List each line of the data that holds the string "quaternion".

[Stored items from a collection]
⟨
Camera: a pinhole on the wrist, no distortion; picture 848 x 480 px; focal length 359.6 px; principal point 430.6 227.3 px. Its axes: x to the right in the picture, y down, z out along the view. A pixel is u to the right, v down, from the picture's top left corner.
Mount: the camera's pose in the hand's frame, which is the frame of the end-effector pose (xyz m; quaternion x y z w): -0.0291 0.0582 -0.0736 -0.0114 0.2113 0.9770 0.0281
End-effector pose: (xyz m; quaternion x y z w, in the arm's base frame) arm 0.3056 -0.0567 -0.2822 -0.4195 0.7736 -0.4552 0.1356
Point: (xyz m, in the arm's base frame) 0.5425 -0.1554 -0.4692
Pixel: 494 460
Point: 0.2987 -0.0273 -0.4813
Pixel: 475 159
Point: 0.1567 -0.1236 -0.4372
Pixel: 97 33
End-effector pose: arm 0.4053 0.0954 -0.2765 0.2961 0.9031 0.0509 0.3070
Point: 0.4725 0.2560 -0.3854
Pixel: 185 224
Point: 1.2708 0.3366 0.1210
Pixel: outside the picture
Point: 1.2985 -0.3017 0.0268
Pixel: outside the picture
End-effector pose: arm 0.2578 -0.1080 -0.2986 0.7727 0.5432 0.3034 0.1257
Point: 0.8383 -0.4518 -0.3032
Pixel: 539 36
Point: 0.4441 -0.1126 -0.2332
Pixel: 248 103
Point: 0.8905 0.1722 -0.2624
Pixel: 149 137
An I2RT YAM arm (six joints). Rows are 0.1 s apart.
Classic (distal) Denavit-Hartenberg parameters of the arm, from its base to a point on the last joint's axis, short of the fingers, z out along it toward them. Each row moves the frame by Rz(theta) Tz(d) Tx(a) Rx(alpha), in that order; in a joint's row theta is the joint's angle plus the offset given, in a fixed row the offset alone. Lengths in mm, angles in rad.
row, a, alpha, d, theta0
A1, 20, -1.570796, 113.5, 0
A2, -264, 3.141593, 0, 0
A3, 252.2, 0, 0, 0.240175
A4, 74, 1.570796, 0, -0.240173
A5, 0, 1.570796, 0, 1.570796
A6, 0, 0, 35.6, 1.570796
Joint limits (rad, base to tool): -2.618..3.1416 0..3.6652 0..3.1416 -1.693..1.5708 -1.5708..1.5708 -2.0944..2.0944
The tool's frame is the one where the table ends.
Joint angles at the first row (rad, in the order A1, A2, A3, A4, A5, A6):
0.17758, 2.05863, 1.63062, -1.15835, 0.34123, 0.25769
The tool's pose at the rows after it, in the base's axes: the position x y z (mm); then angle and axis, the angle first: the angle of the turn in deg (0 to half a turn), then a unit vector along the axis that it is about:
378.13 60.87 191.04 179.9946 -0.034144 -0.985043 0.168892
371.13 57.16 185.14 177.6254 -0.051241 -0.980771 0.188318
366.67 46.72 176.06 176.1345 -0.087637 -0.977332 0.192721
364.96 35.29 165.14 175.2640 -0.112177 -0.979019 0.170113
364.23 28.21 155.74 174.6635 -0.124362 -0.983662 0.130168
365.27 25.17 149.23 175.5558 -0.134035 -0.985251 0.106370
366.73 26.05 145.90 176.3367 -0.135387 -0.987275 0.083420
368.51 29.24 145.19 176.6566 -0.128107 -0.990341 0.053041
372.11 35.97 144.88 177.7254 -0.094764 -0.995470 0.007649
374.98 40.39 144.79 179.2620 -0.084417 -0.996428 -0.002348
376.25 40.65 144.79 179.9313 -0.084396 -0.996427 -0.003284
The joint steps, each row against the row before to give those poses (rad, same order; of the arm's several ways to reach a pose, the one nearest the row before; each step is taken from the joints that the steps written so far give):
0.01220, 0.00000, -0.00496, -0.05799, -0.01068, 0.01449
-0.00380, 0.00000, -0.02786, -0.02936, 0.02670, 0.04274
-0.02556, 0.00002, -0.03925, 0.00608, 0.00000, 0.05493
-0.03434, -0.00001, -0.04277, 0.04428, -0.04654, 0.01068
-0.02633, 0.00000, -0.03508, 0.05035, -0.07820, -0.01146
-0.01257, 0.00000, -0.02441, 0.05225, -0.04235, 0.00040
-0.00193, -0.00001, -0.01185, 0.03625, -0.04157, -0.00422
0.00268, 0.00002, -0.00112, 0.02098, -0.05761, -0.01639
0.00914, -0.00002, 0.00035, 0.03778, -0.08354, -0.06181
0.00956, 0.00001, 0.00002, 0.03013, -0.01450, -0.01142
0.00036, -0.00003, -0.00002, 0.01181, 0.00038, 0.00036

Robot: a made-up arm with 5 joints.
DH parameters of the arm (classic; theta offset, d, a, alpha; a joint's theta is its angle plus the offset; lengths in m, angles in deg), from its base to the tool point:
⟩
**Exercise response:**
Mount: the camera's pose in the hand's frame, which is the frame of the end-effector pose (xyz m; quaternion x y z w): -0.0291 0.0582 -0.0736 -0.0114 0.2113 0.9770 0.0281
End-effector pose: (xyz m; quaternion x y z w, in the arm's base frame) arm 0.3056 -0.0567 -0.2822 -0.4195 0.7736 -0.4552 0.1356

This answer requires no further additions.